From the first line to the last, restate the data exactly, leaving out the images.

**GIVEN DATA**
= = = =

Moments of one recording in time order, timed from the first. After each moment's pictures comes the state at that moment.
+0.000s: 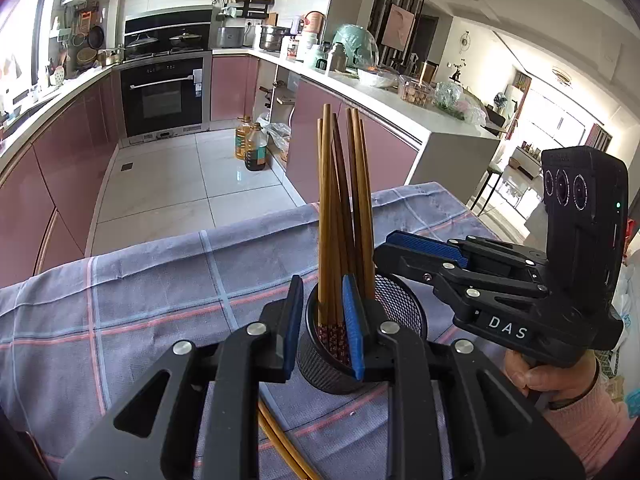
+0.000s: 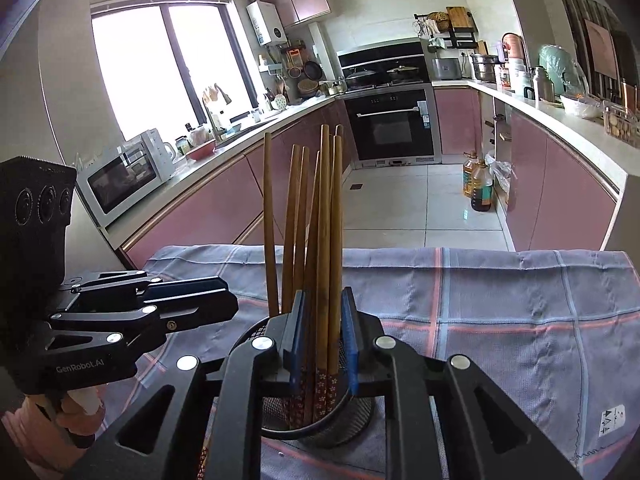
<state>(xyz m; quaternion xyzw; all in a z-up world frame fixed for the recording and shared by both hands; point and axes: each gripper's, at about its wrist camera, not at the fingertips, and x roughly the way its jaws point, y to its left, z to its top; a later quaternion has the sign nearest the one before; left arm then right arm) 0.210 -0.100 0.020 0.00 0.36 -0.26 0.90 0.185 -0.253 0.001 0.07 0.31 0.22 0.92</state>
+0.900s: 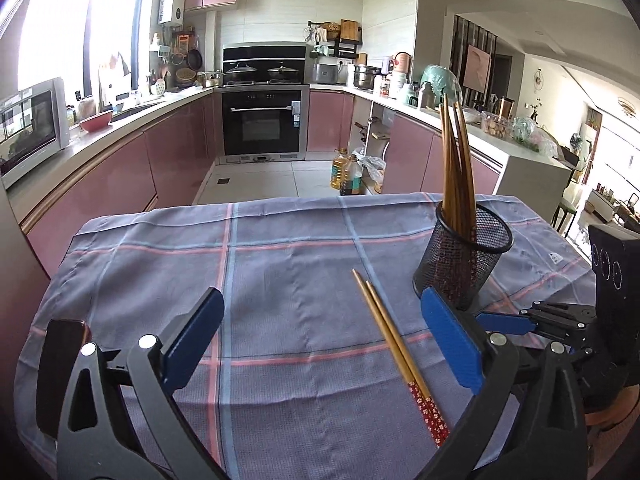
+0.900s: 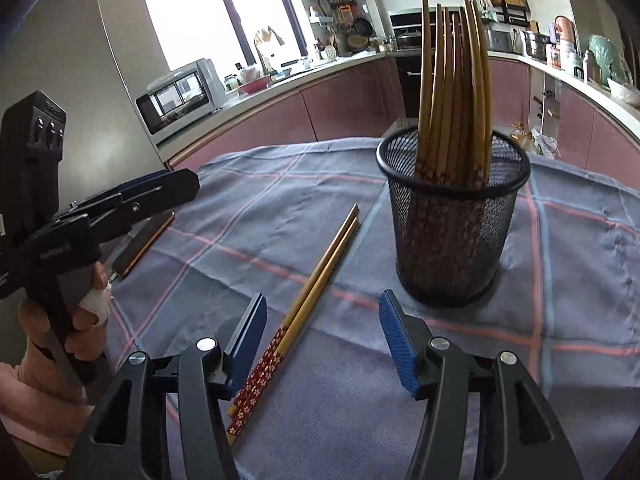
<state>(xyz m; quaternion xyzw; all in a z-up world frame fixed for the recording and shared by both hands) 0.087 0.002 -0.024 0.00 0.29 -0.08 0.95 0.091 -0.179 -0.073 0.02 0.39 0.29 0.88</state>
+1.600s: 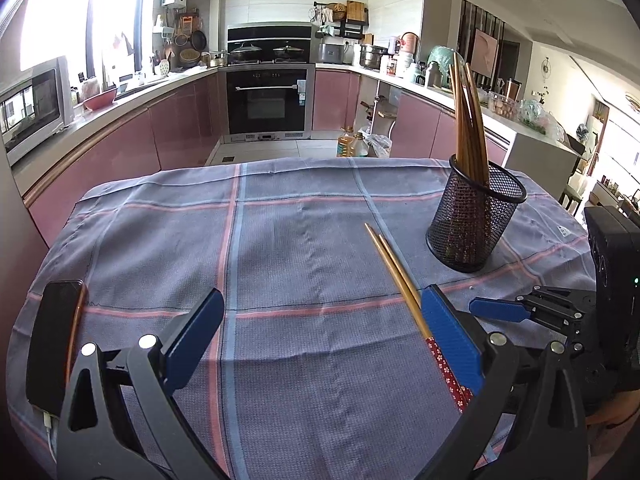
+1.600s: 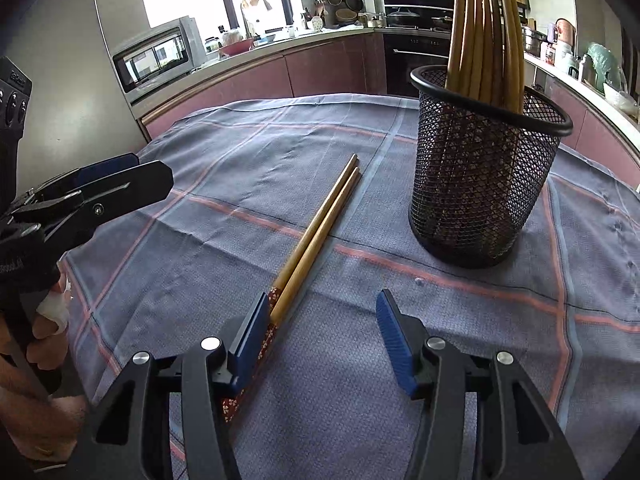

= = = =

**EXPECTED ANSWER**
Moments of one recording in time order, timed from the first. After each moment's pictures comes the state at that moment.
+0.000s: 
+0.000s: 
<state>(xyz m; quaternion xyzw; all in a z-up world frame fixed for the recording and shared by both hands; point and axes: each gripper's, at about its wrist camera, not at the fingertips, and x roughly the way its jaws point, y to its left, z to its top; a later quaternion has the sign nearest the one before; left arm then right arm) 0.210 -0.100 0.020 0.00 0.36 -0.26 0.90 0.185 -0.253 0.001 0.07 0.31 0.22 0.92</state>
+0.900s: 
+0.900s: 
<state>(xyz m; quaternion xyzw; all in a z-up world frame fixed for the recording and shared by both hands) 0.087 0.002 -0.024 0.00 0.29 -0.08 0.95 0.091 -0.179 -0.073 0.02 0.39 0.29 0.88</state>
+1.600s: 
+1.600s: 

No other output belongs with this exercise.